FBI wants help catching 'laser attackers' targeting aircraft

PORTLAND, Ore. -- There could be some money in it for you if you know someone who's flashed a laser pointer at a plane, helicopter or airport tower.

For the next 90 days, the FBI is offering up to a $10,000 reward for information that leads to an arrest.

It's part of the agency's awareness campaign about the danger that laser pointers pose; not just to pilots and air traffic controllers in the towers, but even people on the ground if a plane crashes.

That hasn't happened yet, but planes and helicopters, even a hospital chopper on a medical emergency, have had to be re-routed after being "lased" as pilots call it.

A few months ago, the FBI started the campaign in a dozen cities across the country. It worked, reports of laser attacks across the country went down.

They had been getting higher; from 300 in 2005 to almost 4,000 in 2013.

"It's usually young people horsing around," said FBI agent Edward Reinhold. "They're just not aware of the dangers."

Part of the campaign is aimed at a younger crowd, radio commercials and movie trailers that read "here's a pointer, aiming a laser at an aircraft is a federal crime."

A conviction can get you up to 20 years in prison, and a $250,000 fine.

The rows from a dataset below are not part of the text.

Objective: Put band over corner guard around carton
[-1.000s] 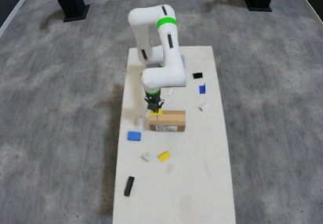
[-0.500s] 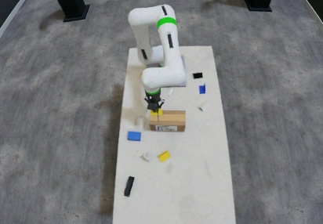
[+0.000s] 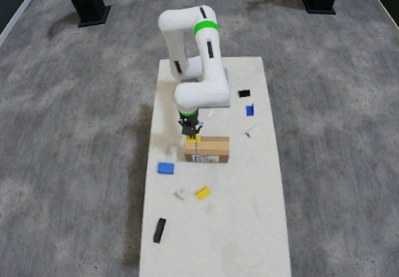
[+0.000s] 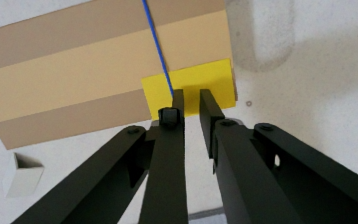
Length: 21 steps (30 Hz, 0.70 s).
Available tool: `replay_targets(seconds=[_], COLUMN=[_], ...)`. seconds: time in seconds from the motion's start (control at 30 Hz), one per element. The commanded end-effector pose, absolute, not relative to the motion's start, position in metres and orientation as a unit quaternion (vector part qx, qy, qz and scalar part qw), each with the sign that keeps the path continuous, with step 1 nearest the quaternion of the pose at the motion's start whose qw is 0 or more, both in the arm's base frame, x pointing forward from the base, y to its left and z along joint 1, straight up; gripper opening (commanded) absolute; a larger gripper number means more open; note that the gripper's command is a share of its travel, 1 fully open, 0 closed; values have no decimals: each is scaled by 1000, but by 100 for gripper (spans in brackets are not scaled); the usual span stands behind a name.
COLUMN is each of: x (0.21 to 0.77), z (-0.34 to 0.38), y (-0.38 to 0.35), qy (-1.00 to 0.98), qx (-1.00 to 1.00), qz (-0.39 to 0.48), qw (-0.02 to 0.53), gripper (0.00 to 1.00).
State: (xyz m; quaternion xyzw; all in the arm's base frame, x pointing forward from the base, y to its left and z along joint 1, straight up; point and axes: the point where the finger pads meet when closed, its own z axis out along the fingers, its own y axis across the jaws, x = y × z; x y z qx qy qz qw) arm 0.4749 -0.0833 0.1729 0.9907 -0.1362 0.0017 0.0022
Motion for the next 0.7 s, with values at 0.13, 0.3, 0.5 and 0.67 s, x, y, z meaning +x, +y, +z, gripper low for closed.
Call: replay_targets(seconds=[0.13, 0.3, 0.5, 0.67], x=[475, 475, 475, 475], z=[179, 184, 189, 191], y=[-83, -83, -83, -83], qy=[-136, -136, -136, -136], qx=[991, 991, 991, 991], qz=[3, 3, 3, 3], qw=[2, 2, 2, 2], gripper=[18, 18, 18, 18])
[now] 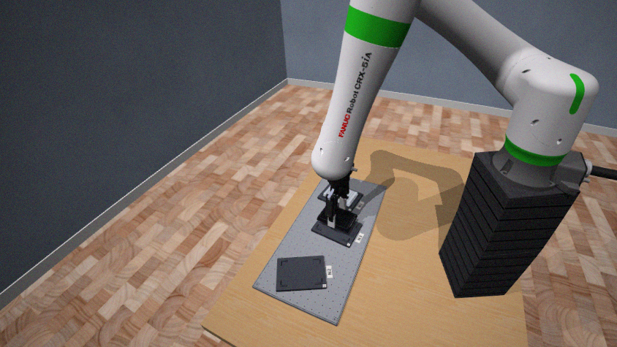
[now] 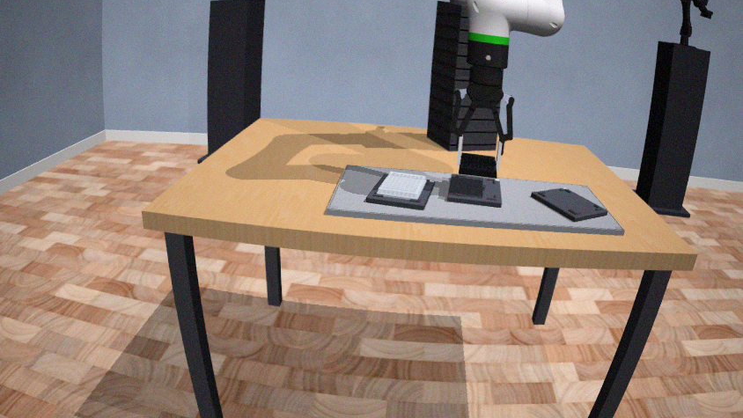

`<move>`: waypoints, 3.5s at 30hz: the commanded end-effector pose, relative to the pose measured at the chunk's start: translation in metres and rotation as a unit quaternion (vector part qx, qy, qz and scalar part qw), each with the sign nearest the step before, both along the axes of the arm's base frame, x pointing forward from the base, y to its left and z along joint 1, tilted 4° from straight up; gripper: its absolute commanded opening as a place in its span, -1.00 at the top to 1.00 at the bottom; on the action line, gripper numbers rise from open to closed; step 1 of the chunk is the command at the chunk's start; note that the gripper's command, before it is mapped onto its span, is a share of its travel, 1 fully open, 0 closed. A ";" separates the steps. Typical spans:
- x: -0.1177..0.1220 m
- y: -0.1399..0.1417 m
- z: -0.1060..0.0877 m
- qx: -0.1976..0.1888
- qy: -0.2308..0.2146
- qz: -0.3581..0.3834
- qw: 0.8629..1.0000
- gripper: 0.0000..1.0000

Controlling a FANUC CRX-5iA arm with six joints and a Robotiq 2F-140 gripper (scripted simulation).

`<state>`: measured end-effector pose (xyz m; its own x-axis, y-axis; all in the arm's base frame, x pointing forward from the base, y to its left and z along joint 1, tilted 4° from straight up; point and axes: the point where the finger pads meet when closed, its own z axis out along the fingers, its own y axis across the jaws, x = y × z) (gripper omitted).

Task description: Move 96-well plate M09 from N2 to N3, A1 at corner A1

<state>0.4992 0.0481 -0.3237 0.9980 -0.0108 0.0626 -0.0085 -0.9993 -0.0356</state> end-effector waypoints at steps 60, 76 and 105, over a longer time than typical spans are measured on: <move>0.002 0.001 -0.029 0.000 0.000 0.000 1.000 1.00; 0.002 0.001 -0.029 0.000 0.000 0.000 1.000 1.00; 0.002 0.001 -0.033 0.000 0.000 0.000 1.000 1.00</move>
<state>0.5012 0.0493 -0.3558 0.9980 -0.0108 0.0627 -0.0085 -0.9993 -0.0356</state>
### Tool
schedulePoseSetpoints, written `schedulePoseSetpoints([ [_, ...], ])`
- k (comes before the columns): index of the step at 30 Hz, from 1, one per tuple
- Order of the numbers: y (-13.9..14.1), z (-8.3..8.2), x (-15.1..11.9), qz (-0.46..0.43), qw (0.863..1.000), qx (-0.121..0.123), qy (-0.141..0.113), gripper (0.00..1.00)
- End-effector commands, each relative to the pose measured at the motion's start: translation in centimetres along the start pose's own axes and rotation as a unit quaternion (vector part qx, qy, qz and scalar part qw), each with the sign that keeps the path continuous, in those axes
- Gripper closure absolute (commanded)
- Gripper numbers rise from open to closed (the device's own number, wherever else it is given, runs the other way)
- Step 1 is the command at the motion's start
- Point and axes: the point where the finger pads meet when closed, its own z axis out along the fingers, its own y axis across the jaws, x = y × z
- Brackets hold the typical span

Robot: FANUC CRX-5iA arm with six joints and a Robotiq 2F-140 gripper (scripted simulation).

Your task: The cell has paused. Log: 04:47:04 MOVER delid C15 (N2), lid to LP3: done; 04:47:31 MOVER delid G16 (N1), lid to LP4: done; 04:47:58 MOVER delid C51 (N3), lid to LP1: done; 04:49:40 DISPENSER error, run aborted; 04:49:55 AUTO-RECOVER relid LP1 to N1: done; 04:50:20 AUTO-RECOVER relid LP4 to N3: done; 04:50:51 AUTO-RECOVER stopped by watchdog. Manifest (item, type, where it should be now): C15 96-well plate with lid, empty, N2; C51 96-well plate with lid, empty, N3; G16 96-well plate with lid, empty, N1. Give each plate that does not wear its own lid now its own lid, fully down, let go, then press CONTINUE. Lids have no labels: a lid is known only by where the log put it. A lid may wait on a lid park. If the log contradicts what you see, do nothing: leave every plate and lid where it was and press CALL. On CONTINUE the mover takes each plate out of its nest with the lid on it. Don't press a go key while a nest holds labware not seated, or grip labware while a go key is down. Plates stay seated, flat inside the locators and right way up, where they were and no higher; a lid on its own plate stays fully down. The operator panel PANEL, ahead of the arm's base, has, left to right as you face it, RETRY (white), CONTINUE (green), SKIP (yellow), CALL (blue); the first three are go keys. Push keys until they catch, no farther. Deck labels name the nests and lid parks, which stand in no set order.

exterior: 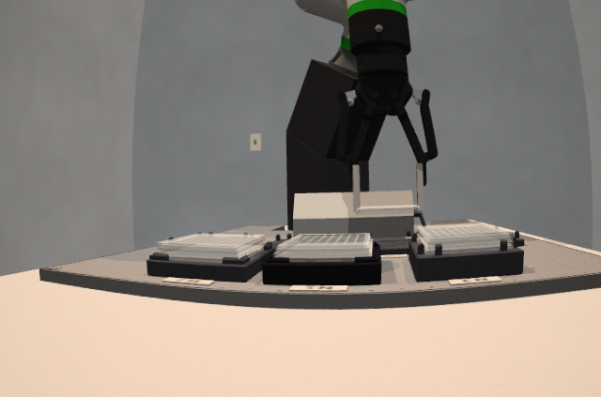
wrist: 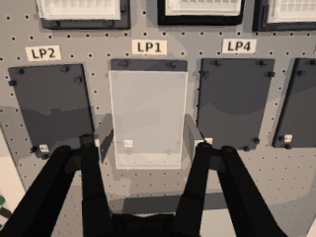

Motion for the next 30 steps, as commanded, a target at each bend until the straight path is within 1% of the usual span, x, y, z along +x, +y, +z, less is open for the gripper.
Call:
schedulePoseSetpoints([
  [1, 0.0, 0.7, 0.0, 0.000, 1.000, 0.000, 0.000, 1.00],
  [5, 0.0, 1.4, 0.0, 0.000, 1.000, 0.000, 0.000, 1.00],
  [7, 0.0, 1.4, 0.0, 0.000, 1.000, 0.000, 0.000, 1.00],
  [17, 0.0, 2.5, 0.0, 0.000, 1.000, 0.000, 0.000, 1.00],
  [30, 0.0, 2.8, 0.0, 0.000, 1.000, 0.000, 0.000, 1.00],
])
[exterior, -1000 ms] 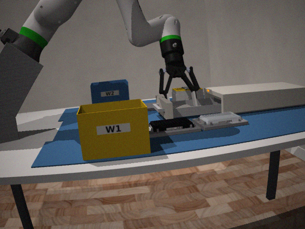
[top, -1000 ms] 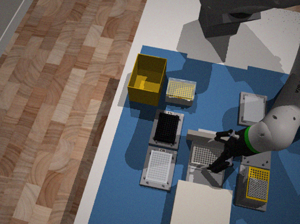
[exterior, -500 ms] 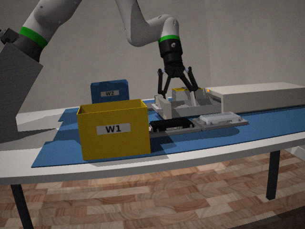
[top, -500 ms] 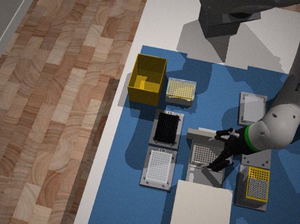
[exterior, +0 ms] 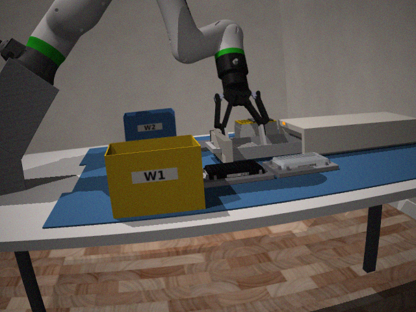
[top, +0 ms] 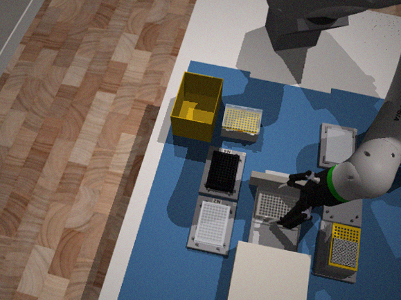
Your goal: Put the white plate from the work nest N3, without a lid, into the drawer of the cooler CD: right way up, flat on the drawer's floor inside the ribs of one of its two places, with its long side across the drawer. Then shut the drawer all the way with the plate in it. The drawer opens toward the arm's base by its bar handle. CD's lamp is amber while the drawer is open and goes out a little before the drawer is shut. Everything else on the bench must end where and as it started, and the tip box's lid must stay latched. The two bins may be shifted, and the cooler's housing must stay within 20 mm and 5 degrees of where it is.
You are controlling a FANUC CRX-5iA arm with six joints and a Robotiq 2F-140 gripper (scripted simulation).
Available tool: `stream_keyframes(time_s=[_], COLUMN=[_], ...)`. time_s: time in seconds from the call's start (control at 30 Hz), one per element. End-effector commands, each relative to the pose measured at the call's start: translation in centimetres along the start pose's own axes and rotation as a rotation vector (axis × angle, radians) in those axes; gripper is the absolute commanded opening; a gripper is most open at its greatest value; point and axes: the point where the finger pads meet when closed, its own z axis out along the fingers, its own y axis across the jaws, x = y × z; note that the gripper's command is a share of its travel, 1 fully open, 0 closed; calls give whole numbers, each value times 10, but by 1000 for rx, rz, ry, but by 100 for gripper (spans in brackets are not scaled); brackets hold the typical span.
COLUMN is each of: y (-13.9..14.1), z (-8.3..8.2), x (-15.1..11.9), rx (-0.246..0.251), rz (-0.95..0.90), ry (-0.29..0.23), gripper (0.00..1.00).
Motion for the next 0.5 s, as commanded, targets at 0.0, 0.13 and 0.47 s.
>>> stream_keyframes(time_s=[0.0,0.13,0.47], y=[0,0,0], z=[-1,-6,-16], x=[-1,-3,-7], rx=[0,0,0], rz=[0,0,0], ry=[0,0,0], gripper=[66,66,66])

The lights can cause temporary blindness in pilots, to where they can't even see the controls in front of them.

"What goes through your mind is, I don't even know if I can land this plane, the most important thing for a pilot is to be able to land the plane safely" said pilot Robert Hamilton who's had half a dozen encounters with the flashing laser lights.

Last October, a Portland man was arrested at PDX for attacking two flights at night.

Stephen Bukucs says he didn't do it. The case is still going on.

But Steve Johnson of The Port of Portland says the number of laser attack reports has gone down in the past couple of years at PDX.

"In 2012 they averaged about 12 a month. That number is down to two or three a month. But we still take that small number very seriously," Johnson said.

"That's why we're asking the public's help, to be good citizens," says FBI Agent John Kitzinger. "To report somebody who's engaging in this behavior, to avoid a catastrophe."

The public can call their local FBI office or dial 911 if they have any information about a laser attack.